可見,在李洱的小說中,由“話語”的悖論或思辨的邏輯“掩蓋”的真相比比皆是,敘述、故事、人物和細節的真實性,愈發撲朔迷離,莫衷一是。而時代、生活和人性的復雜性,從另一個維度獲得智性的觀照。總而言之,李洱的小說在努力通過敘述、語言和“話語”,呈現真實的人性狀態和精神世界的內在矛盾性。這里面既有價值的沖突,也有對既有的日常生活中熟悉原則的重新認識。李洱的“饒舌”話語,在他的小說里,絕不單純是人物的心理、精神呈現狀態,已經成為結構文本的敘事策略。
“盡管懷疑主義情緒如同迷霧一般無處不在,但我每天還是要在那迷霧中穿行。帕斯捷爾納克說,‘我寫作,因為我有話要說。他講得真好。對這個時代的寫作者來說,更重要的可能是要說出自己的話,以自己的方式說出自己要說的話。”{12}我想,李洱在大約二十年前講出這番話時,他已經十分清楚“以自己的方式說出自己要說的話”是困難的,因為,這不僅關乎激情、勇氣、想象力和學識,而且還關乎一個作家的良知。顯然,李洱做到了。
注釋:
{1}格非:《記憶與對話》,載林建法、徐連源主編《中國當代作家面面觀——尋找文學的魂靈》,春風文藝出版社2003年版,第321頁。
{2}李洱:《夜游圖書館·自序》,浙江文藝出版社2002年版,第2頁。
{3}李庚香:《文化視野中的意識形態話語建構——對李洱〈花腔〉的文化批評》,《文藝爭鳴》2003年第2期。

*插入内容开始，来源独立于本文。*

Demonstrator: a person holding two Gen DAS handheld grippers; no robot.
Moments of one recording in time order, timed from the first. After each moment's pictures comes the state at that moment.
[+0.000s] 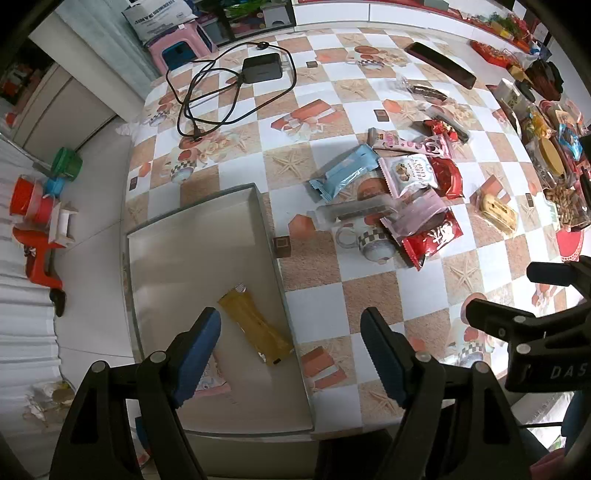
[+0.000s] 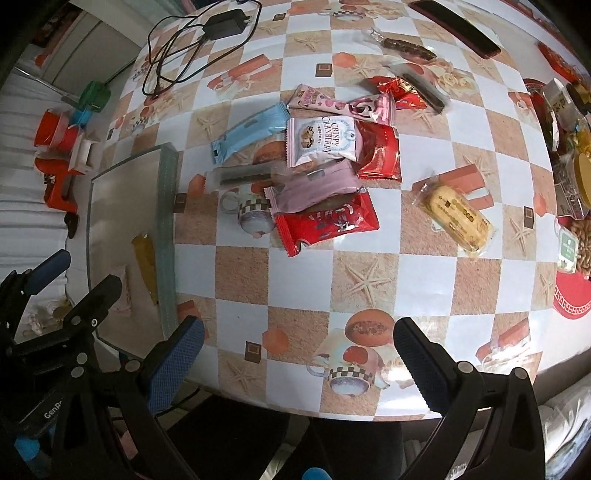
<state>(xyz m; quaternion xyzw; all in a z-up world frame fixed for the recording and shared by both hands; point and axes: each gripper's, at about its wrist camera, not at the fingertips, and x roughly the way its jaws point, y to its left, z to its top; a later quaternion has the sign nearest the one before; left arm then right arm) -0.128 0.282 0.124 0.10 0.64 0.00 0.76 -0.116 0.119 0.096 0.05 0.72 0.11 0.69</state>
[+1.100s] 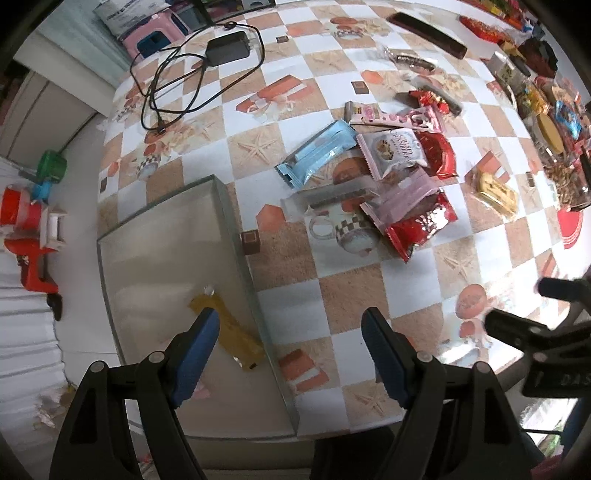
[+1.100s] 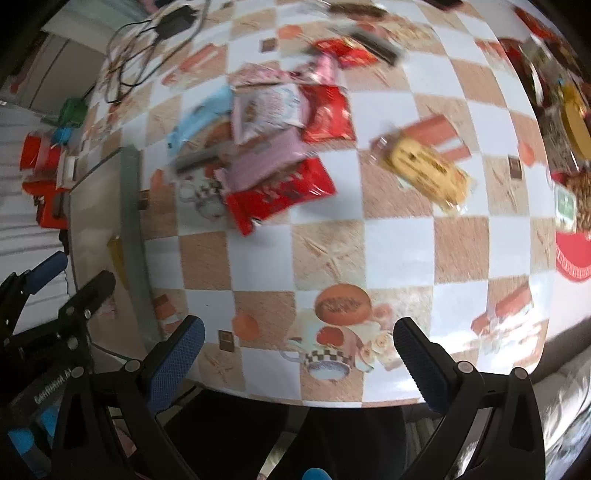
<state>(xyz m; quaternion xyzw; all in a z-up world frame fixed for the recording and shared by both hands) -0.109 0.252 0.092 0.13 0.68 -0.02 0.72 -0.128 0.076 0.070 0.09 0.75 0.06 0.66</state>
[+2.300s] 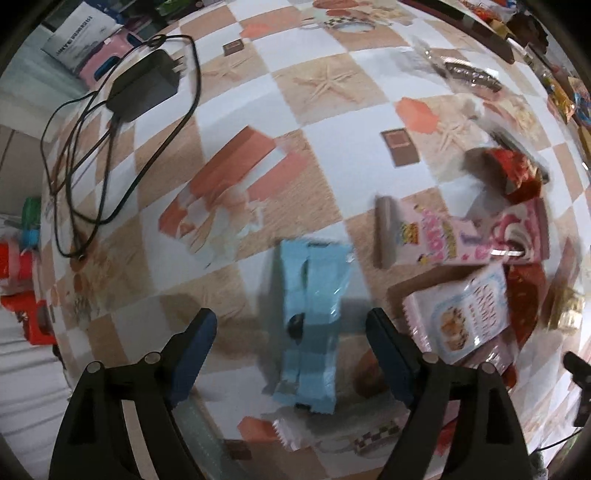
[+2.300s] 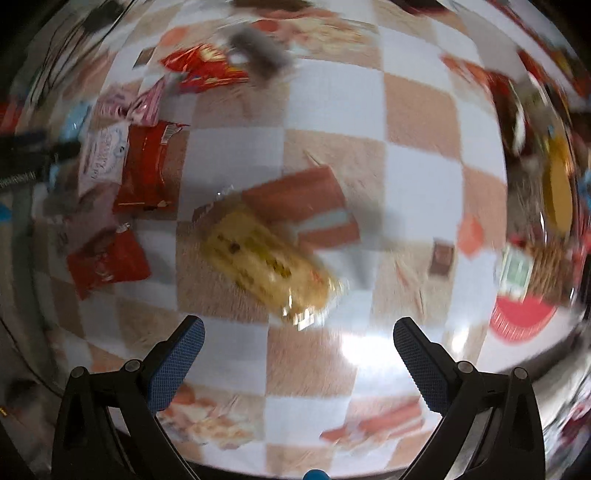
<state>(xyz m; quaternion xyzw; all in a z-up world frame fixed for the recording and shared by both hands) 0.055 0.233 -0.016 0.16 0.67 -0.06 0.72 -0.053 -0.008 0.014 -0.07 0.74 0.04 0.67</state>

{4}轉引自陳曉明《表意的焦慮》,中央編譯出版社2002年版,第430頁。
{5}陳家琪:《話語的真相》,上海人民出版社1998年版,第86頁。
{6}{7}李洱:《寫作困難與懷疑的時代》, 載林建法、徐連源主編《中國當代作家面面觀——尋找文學的魂靈》,春風文藝出版社2003年版,第315頁-316頁。
{8}王安憶:《短篇小說的物理》,《書城》2011年6月號。
{9}施戰軍:《轉換中的李洱》,《當代作家評論》2004年第4期。
{10}汪曾祺:《林斤瀾的矮凳橋》,程紹國《林斤瀾說·序》,人民文學出版社2006年版。
{11}余華:《虛偽的作品》,《我能否相信自己》,人民日報出版社1998年版,第171頁。
{12}李洱:《午后的詩學·創作自述》,山東文藝出版社2004年版。